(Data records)
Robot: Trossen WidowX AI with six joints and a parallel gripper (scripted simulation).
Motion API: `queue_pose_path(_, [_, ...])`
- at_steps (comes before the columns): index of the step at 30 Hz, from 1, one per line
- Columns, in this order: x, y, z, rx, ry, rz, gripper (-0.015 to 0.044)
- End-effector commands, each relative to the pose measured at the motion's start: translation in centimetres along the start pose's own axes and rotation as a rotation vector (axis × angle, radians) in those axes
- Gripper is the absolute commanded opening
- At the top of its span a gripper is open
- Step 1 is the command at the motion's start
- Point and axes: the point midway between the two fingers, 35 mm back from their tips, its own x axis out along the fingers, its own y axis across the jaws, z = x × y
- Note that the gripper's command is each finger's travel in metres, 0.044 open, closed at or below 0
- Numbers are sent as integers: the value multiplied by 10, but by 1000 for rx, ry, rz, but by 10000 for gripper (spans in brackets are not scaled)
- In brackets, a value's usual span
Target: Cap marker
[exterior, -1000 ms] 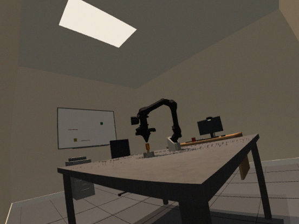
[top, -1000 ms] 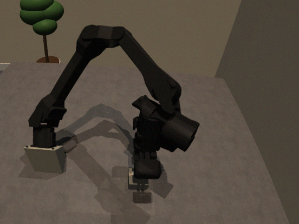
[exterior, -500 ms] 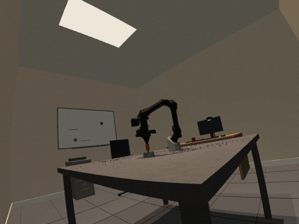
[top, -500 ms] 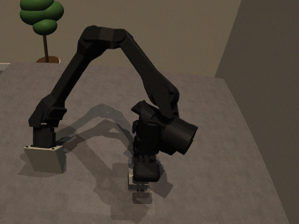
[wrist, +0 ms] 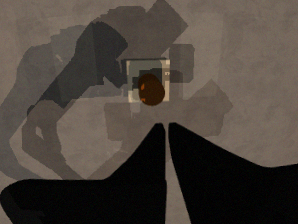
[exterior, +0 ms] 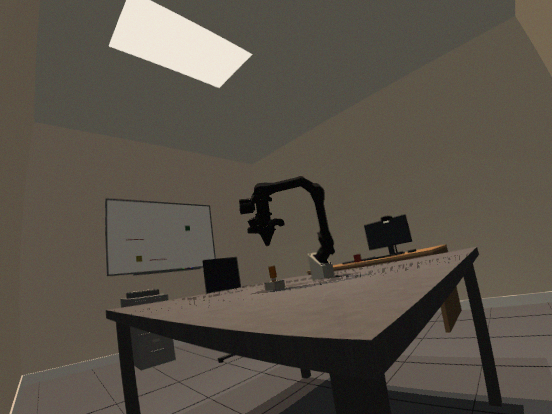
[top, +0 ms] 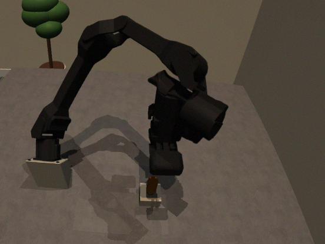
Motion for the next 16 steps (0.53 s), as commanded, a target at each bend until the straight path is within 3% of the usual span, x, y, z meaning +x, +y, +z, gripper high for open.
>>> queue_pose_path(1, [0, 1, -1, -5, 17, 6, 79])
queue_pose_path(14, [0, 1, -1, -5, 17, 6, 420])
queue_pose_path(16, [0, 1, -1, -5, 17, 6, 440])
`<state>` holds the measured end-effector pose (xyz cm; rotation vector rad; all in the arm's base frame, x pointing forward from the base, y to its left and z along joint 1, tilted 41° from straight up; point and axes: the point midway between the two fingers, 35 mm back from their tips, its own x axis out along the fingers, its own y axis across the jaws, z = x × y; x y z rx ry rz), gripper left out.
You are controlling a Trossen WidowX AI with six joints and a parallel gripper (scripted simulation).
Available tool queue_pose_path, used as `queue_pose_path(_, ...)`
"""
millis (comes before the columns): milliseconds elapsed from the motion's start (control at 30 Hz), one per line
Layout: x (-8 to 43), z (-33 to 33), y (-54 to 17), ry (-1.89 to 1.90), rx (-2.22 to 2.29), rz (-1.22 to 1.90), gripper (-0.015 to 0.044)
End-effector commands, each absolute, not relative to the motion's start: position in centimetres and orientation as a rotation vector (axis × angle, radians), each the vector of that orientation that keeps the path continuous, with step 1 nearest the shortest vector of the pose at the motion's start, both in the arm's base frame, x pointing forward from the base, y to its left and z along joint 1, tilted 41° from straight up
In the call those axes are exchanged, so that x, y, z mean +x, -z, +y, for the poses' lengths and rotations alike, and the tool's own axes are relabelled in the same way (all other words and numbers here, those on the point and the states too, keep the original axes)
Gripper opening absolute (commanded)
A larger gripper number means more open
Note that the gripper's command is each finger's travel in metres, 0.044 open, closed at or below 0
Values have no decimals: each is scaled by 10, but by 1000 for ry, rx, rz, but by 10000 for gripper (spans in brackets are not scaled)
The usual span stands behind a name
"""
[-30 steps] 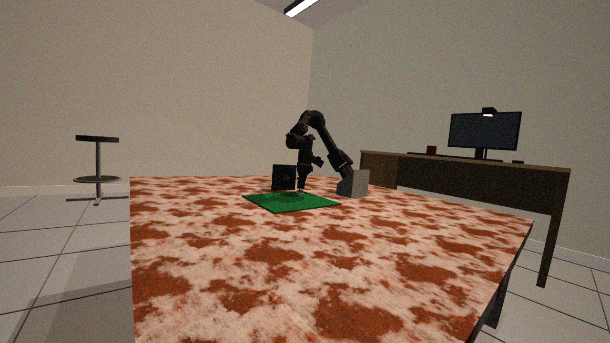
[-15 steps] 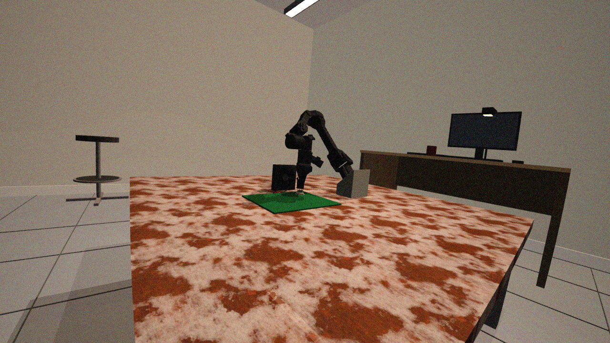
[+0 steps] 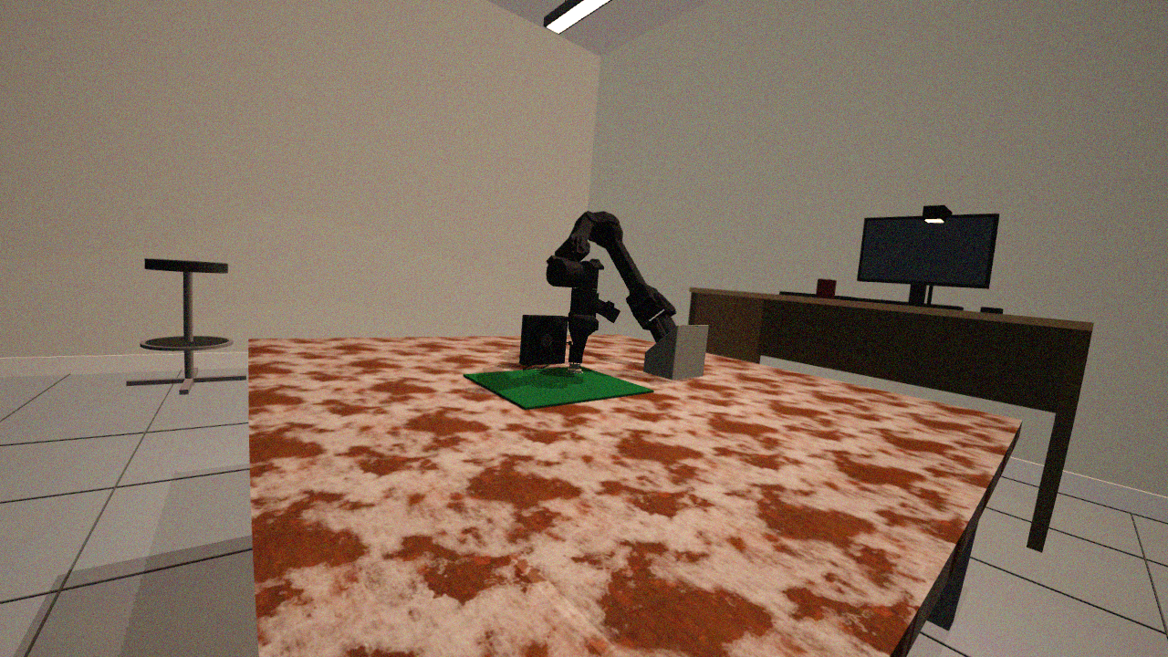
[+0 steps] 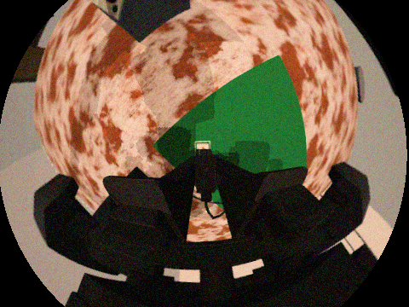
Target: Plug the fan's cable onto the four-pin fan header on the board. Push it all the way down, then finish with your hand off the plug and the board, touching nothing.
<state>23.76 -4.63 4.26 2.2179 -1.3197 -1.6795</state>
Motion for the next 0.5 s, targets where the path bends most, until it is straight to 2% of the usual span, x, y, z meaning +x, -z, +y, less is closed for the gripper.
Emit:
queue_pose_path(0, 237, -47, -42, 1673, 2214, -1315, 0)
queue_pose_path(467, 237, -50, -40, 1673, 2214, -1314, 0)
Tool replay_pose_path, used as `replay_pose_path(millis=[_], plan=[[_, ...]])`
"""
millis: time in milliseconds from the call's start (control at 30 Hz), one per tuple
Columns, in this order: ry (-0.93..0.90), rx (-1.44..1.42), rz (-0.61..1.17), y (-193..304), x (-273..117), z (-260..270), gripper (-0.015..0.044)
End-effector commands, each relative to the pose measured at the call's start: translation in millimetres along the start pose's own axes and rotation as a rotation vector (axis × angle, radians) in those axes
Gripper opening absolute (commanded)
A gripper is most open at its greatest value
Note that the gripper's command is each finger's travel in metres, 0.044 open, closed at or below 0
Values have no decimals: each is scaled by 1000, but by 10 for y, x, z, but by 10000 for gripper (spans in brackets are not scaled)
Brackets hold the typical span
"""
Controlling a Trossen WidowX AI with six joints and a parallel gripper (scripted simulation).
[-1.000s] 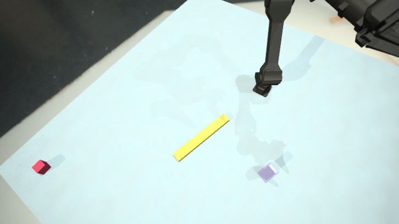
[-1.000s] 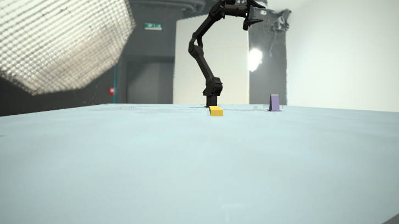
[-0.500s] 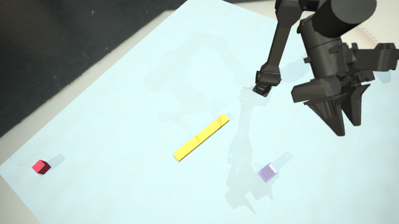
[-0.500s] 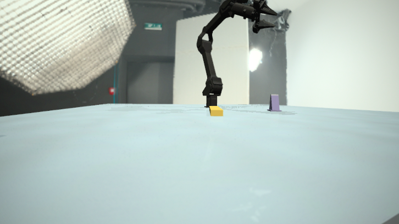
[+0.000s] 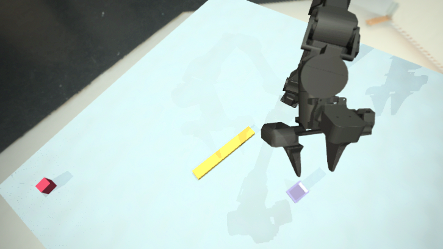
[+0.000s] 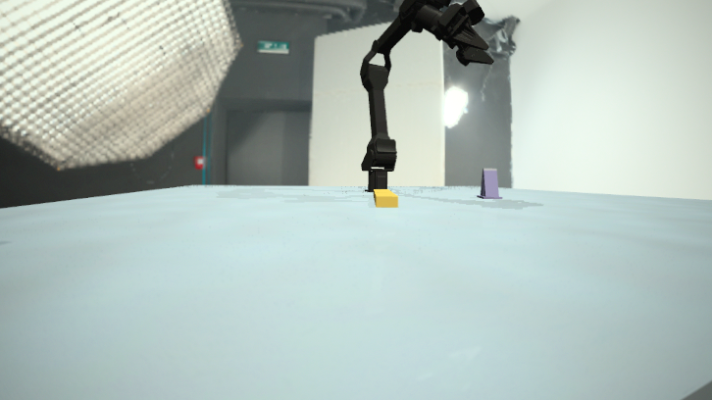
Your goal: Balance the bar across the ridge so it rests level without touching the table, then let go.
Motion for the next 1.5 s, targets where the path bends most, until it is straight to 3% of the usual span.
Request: replay_pose_path(millis=[0,500,1067,1467], plan=[[34,129,111,176,199,-221,315],[178,512,446,972,621,-937,315],[323,1001,812,2006,786,-1478,315],[329,1019,826,2204,932,-1475,315]])
Point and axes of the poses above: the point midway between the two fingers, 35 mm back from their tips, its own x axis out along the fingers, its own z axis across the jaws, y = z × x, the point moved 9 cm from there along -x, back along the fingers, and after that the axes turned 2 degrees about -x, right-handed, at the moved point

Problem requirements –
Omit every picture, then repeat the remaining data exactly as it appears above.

Completed task –
Robot: Trossen WidowX AI with six joints and a parallel gripper (scripted simulation).
Motion API: `queue_pose_path(_, [_, ...])`
- at_steps (comes before the columns): index of the step at 30 Hz, from 1, one per line
- Columns, in this order: x, y, z, rx, ry, rz, gripper (-0.015 to 0.044)
- End-effector commands, each relative to the pose measured at the motion's start: translation in centimetres along the start pose's own axes and rotation as a rotation vector (axis × angle, radians) in those axes
- Gripper is the absolute commanded opening
- At the top of its span a gripper is open
- Step 1 is the command at the motion's start
- Point and axes: the point midway between the two fingers, 35 mm back from their tips, its own x axis out along the fingers, its own y axis across the jaws, z = x × y
- Note that the gripper's command is each finger's travel in metres, 0.044 open, closed at or below 0
- Numbers are sent as integers: the value multiplied by 10, but by 1000 for rx, ry, rz, but by 10000 for gripper (spans in brackets are not scaled)
- In brackets, a value's usual span
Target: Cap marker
[exterior, -1000 ms] 
[top, -1000 ms] 
[exterior, -500 ms] 
[top, -500 ms] 
[wrist, +0 ms] 
[exterior, +0 ms] 
[top, +0 ms] 
Motion for the next 16 steps (0.53 s), as commanded, a target at each bend until the straight path is within 3% of the usual span, x, y, z meaning +x, +y, +z, gripper high for open.
>>> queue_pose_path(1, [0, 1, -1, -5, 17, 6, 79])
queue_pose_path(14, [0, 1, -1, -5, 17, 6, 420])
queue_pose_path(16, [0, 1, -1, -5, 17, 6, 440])
`<state>` holds the measured end-effector pose (xyz cm; rotation vector rad; all in the arm's base frame, x pointing forward from the base, y to its left and z along joint 1, tilted 41° from straight up; point and axes: the point midway between the two fingers, 35 mm back from their tips, its own x axis out along the fingers, its own y axis across the jaws, z = x × y; x y z rx ry rz), gripper left out.
You are controlling a Trossen WidowX AI with six joints and a parallel gripper (scripted simulation).
Available tool queue_pose_path, used as `queue_pose_path(_, ...)`
"""
millis (comes before the columns): milliseconds elapsed from the motion's start (control at 30 Hz), one per line
Layout: x (-8 to 43), z (-33 to 33), y (-54 to 17), ry (-1.89 to 1.90), rx (-2.22 to 2.29), rz (-1.22 to 1.90), gripper (-0.015 to 0.044)
End-effector commands, each absolute, not relative to the motion's start: position in centimetres and orientation as a rotation vector (axis × angle, radians), each the vector of that orientation that keeps the path continuous, with step 1 nearest the shortest vector of the pose at the motion's start, both in the arm's base frame, x pointing forward from the base, y to its left and z along joint 1, tilted 41° from straight up
In the call those axes are exchanged, so that x, y, z mean +x, -z, +y, for the poses' lengths and rotations alike, and the tool's own axes are relabelled in the same way (all other words and numbers here, those on the point and the states too, keep the original axes)
Gripper opening absolute (commanded)
A larger gripper number means more open
Note that the gripper's command is each finger's travel in metres, 0.044 open, closed at or below 0
Values have no decimals: each is scaled by 10, but by 1000 for ry, rx, rz, but by 10000 for gripper (spans in brackets are not scaled)
The usual span stands behind a name
"""
[-30 steps] 
[-15 steps] 
[+0 steps] 
[+0 steps] 
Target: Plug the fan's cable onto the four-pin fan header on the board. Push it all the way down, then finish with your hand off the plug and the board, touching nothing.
<state>23.76 -4.63 4.26 2.2179 -1.3197 -1.6795</state>
Motion for the next 0.5 s, targets where the path bends most, until it is straight to 2% of the usual span, x, y, z meaning +x, -z, +y, less is closed for the gripper.
Emit:
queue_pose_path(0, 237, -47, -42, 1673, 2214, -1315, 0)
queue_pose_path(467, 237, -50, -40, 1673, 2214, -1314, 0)
Tool replay_pose_path, used as `replay_pose_path(millis=[_], plan=[[_, ...]])`
"""
millis: time in milliseconds from the call's start (control at 30 Hz), one per tuple
Columns, in this order: ry (-0.93..0.90), rx (-1.44..1.42), rz (-0.61..1.17), y (-193..304), x (-273..117), z (-260..270), gripper (-0.015..0.044)
End-effector commands, each relative to the pose measured at the call's start: translation in millimetres along the start pose's own axes and rotation as a rotation vector (axis × angle, radians) in those axes
Gripper opening absolute (commanded)
A gripper is most open at its greatest value
Note that the gripper's command is each finger's travel in metres, 0.044 open, closed at or below 0
Values have no decimals: each is scaled by 1000, but by 10 for y, x, z, but by 10000 for gripper (spans in brackets are not scaled)
Brackets hold the typical span
"""
Controlling a Trossen WidowX AI with six joints and a parallel gripper (scripted simulation).
[-1.000s] 
[-1.000s] 
[-0.500s] 
[-0.500s] 
[+0.000s] 
[+0.000s] 
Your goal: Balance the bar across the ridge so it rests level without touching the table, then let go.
Motion for the next 1.5 s, targets where the path bends most, until it is straight to 3% of the usual span.
Request: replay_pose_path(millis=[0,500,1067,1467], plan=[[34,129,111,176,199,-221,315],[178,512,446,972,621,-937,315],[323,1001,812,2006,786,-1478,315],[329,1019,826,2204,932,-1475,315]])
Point and axes of the poses above: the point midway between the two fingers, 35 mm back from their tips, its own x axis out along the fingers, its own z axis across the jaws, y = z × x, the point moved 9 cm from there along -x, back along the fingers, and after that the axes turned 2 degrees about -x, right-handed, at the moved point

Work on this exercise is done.